Guerra in Ucraina tra numeri e propaganda
Un cimitero di soldati russi (Getty Images).

L’Occidente al fianco dell’aggredito

Ciò che differenzia la guerra in Ucraina da tutte le altre è il fatto che l’Occidente questa volta non è dalla parte di chi ha avviato il conflitto, come appunto in Afganistan, Iraq e Libia, ma è schierato con l’aggredito: l’invasione russa ha rovesciato la solita prospettiva delle guerre iniziate dagli Stati Uniti e dalla Nato per i più disparati motivi, ufficiali, e ha messo l’Occidente in difesa. Non solo dal punto di vista militare e politico, ma anche della narrazione e della comunicazione. I media occidentali raccontano per la prima volta una guerra dal punto di vista di chi è attaccato, di chi si deve difendere e l’Ucraina guidata dal presidente Voldymyr Zelensky rappresenta appunto una parte di Occidente da sostenere contro la brutale aggressione russa.
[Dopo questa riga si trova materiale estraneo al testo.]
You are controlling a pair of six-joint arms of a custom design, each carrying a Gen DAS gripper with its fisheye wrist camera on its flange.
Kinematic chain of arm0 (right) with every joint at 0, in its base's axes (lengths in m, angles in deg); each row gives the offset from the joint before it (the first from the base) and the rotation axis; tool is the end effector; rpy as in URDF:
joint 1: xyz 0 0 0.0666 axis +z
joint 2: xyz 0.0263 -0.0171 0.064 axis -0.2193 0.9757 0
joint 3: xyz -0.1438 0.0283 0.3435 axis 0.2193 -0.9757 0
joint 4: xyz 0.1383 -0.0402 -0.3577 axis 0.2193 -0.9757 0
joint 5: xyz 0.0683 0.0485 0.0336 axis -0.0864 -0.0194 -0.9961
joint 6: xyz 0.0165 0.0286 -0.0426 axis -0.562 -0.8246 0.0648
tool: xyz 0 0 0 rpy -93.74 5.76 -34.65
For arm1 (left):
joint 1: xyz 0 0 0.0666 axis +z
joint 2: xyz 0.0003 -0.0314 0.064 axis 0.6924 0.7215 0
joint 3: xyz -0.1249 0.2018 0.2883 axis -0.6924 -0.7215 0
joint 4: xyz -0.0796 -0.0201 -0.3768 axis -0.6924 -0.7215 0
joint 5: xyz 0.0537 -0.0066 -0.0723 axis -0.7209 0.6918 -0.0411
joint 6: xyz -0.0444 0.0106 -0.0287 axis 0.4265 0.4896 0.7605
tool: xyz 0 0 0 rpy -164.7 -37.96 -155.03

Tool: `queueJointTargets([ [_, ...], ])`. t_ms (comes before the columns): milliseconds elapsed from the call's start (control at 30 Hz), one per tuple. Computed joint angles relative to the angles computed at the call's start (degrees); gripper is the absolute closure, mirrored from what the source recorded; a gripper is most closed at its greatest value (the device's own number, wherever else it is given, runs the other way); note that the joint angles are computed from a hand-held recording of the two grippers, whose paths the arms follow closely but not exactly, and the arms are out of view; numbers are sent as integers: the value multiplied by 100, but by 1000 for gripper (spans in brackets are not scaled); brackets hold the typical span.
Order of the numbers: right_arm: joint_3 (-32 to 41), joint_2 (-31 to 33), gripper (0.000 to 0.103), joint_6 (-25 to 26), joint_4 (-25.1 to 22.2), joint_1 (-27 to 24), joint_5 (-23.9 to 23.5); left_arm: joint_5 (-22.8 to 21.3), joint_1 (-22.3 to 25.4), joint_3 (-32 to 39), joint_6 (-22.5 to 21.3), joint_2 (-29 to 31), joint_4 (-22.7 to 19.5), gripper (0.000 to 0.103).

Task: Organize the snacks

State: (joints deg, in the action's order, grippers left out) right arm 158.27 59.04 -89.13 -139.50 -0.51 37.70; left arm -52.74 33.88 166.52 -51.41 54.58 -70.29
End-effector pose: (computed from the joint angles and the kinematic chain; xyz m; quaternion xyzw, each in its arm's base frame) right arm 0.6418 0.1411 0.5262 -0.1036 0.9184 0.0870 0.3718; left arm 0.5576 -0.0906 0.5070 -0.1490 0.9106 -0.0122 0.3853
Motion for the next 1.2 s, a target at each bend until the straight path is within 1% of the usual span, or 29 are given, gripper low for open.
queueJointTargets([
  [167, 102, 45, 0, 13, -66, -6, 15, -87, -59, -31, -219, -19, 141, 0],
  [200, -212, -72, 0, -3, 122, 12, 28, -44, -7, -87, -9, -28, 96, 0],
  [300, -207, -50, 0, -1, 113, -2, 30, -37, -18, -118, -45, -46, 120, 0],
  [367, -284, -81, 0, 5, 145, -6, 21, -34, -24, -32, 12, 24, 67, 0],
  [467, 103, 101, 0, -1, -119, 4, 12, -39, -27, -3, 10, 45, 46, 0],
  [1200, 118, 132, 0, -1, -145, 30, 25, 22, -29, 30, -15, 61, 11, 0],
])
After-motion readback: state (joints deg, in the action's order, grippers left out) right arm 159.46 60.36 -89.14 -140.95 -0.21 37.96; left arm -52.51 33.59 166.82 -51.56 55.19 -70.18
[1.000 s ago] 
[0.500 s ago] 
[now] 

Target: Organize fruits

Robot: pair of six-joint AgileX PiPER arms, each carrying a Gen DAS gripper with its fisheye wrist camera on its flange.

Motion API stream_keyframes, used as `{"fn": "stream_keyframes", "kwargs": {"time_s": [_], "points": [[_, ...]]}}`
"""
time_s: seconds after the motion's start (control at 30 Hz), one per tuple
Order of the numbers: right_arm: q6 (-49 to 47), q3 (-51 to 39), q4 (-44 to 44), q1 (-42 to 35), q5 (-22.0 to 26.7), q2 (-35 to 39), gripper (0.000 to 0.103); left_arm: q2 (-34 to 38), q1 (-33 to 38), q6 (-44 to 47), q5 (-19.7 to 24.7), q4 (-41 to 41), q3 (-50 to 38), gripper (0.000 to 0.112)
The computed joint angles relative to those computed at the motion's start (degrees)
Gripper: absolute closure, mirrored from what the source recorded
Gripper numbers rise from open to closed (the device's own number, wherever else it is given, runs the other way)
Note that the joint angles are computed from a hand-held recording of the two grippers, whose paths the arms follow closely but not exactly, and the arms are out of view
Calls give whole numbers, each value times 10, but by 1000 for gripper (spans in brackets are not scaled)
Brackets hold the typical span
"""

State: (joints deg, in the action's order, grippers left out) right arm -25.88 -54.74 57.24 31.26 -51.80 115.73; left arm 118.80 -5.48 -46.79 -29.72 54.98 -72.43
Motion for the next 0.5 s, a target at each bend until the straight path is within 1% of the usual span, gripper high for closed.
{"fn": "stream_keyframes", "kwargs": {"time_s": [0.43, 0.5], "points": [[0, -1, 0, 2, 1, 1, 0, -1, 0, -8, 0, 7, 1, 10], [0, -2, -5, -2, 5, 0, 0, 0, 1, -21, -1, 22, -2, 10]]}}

Le decine di migliaia di morti in Afganistan, Iraq e Libia, le donne violentate, i bambini massacrati, le infrastrutture civili prese di mira, insieme a tutti gli altri crimini di guerra, dimenticando che la stessa guerra è un crimine, non sono mai stati raccontati in Europa e negli Usa se non come episodi di vicende lontane, salvo poi accorgersi che se Bucha è lontana oltre 2000 km da Milano, Srebrenica ne dista solo 1000. Basta poi allargare lo sguardo all’Africa dove da decenni e ancora oggi si svolgono conflitti sanguinosi senza che nessuno se ne preoccupi, per capire il ruolo della propaganda nel duello tra Russia e Occidente. Le guerre occidentali, a partire da quella del Golfo nel 1991 con l’invenzione del giornalismo “embedded” in versione moderna, non sono mai state raccontate così in profondità come questa volta proprio da parte di chi le bombe le ha in verità sempre sganciate.